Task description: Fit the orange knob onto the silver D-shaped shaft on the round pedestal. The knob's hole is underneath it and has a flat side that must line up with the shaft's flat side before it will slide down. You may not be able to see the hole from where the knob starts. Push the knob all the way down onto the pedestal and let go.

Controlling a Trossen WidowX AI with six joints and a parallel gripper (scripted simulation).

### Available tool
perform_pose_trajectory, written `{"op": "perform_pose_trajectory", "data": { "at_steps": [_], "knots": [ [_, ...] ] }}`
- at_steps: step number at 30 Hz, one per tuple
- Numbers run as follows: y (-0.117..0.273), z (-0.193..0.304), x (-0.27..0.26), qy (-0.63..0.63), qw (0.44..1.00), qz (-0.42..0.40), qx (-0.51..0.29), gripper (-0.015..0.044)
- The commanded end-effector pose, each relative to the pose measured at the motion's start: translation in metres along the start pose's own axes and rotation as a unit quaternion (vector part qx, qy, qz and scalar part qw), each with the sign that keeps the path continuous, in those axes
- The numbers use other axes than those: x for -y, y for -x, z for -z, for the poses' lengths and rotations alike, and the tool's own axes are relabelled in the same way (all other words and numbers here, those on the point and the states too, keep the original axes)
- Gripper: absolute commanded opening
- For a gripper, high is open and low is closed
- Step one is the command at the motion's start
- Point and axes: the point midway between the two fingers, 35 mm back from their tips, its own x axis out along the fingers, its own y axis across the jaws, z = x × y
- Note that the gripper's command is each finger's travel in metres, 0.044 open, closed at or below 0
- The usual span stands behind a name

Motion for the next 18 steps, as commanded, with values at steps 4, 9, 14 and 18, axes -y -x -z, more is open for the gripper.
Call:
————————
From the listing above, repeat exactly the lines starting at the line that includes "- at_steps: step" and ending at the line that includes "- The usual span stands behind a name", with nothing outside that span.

— Exercise response —
- at_steps: step number at 30 Hz, one per tuple
- Numbers run as follows: y (-0.117..0.273), z (-0.193..0.304), x (-0.27..0.26), qy (-0.63..0.63), qw (0.44..1.00), qz (-0.42..0.40), qx (-0.51..0.29), gripper (-0.015..0.044)
- The commanded end-effector pose, each relative to the pose measured at the motion's start: translation in metres along the start pose's own axes and rotation as a unit quaternion (vector part qx, qy, qz and scalar part qw), each with the sign that keeps the path continuous, in those axes
- The numbers use other axes than those: x for -y, y for -x, z for -z, for the poses' lengths and rotations alike, and the tool's own axes are relabelled in the same way (all other words and numbers here, those on the point and the states too, keep the original axes)
- Gripper: absolute commanded opening
- For a gripper, high is open and low is closed
- Step one is the command at the motion's start
- Point and axes: the point midway between the two fingers, 35 mm back from their tips, its own x axis out along the fingers, its own y axis across the jaws, z = x × y
- Note that the gripper's command is each finger's travel in metres, 0.044 open, closed at or below 0
- The usual span stands behind a name

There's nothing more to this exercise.